If Squid reignited Baumbach's career, Greenberg finds the filmmaker at a subtler moment of transition. Margot at the Wedding was both a box-office bomb and a critical failure (Baumbach says he no longer reads reviews: "The good ones don't feel very good anyway, and the bad ones don't feel good at all"), and the company that released it, Paramount Vantage, has been absorbed by its corporate parent.
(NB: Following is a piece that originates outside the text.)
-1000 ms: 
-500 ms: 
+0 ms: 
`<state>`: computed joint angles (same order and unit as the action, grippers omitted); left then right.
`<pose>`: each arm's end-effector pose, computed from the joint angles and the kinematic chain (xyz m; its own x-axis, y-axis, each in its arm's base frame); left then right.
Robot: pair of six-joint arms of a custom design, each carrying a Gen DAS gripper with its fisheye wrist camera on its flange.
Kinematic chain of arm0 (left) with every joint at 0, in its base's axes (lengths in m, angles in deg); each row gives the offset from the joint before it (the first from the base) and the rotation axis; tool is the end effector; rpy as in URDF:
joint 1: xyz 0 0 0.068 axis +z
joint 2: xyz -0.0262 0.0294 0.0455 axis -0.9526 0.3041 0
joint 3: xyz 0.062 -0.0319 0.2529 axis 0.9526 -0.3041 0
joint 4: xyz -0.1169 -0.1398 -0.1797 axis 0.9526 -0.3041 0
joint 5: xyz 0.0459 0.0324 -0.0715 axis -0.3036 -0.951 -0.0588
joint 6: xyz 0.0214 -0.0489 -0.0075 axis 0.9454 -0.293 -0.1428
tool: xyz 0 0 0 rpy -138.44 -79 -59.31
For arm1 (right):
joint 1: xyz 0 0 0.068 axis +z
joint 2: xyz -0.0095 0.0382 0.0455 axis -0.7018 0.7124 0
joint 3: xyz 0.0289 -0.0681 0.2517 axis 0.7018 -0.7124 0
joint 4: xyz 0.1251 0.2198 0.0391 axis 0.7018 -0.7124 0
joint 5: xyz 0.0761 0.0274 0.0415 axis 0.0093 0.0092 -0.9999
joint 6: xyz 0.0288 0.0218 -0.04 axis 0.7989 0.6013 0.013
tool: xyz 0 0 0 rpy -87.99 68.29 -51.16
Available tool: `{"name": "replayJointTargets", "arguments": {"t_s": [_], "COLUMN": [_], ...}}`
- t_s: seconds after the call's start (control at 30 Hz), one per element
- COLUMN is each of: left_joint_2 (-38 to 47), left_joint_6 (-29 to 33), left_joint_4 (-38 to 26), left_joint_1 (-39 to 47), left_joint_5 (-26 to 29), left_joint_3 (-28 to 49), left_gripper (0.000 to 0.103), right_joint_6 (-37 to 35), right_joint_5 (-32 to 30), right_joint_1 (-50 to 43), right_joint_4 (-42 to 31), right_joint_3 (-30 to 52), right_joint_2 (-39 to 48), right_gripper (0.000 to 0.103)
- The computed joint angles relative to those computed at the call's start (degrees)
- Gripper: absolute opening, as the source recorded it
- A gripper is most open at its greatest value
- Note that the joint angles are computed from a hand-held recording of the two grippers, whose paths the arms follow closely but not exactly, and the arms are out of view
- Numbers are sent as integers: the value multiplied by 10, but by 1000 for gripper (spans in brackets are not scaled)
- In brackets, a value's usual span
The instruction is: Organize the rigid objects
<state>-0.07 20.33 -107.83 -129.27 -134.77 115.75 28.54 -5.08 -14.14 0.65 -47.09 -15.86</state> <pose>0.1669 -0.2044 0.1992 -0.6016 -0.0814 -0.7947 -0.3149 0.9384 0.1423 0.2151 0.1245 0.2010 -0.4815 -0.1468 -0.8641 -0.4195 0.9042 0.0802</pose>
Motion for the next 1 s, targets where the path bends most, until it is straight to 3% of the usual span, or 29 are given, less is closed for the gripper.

Meanwhile, Baumbach has refashioned himself as a big-brother type to a number of younger filmmakers who have in turn influenced his own work.
It started when Baumbach mentioned in an interview that he had seen and liked Hannah Takes the Stairs. "Then Joe wrote me a note about Margot, and then we got on the phone together, and I said, 'If I could be of any help, I'll help you with whatever you want to do next, and you can do it your way.'"
The result was Alexander the Last, directed by Swanberg and produced by Baumbach. "And I had met Andrew Bujalski, and then Aaron Katz called me when he was working on his next movie," being the highly anticipated Cold Weather, premiering this week at SxSW. Baumbach smiles sheepishly as he looks for the words to describe his relationship to this younger generation of writer-directors, and ends up sounding like a character from one of their films. "I was sort of happy to be . . . of service, as the sort of mumblecore I-don't-know."
Though Baumbach and these young upstarts all technically make films independently, there's a significant gap in scale, market viability, and cultural prominence between something like Greenberg — fronted by an A-list star and released by Focus Features, a subsidiary of NBC/Universal, which paid for an absurdly fashionable hotel suite in which to house this interview — and something like Cold Weather, made for less than a million dollars, rejected by Sundance, going to SxSW in search of increasingly elusive distribution. Baumbach says he finds the casual DIY ethos of filmmakers like Katz and Swanberg "inspiring." As he sees it, it's the industry stratum he occupies that's dying — the kids will be all right.
"Focus Features is sort of a dinosaur now, so if you're in the world of specialty divisions, you have, like, two places to go. To see these guys just making movies, and their sort of [attitude] — 'Oh, yeah, you want to see it? I'll send it to you' — I found that very liberating, in a way."
With Greenberg his sixth feature as writer/director, Baumbach says he has less trouble getting movies made than he has had in the past, but there's still pressure to graduate to a higher level. "Even fairly serious moviegoers can't shake this shadow of the corporate world. They'll say things like, 'When are you gonna make a real movie?' Like that's the next thing, the thing you obviously have to do."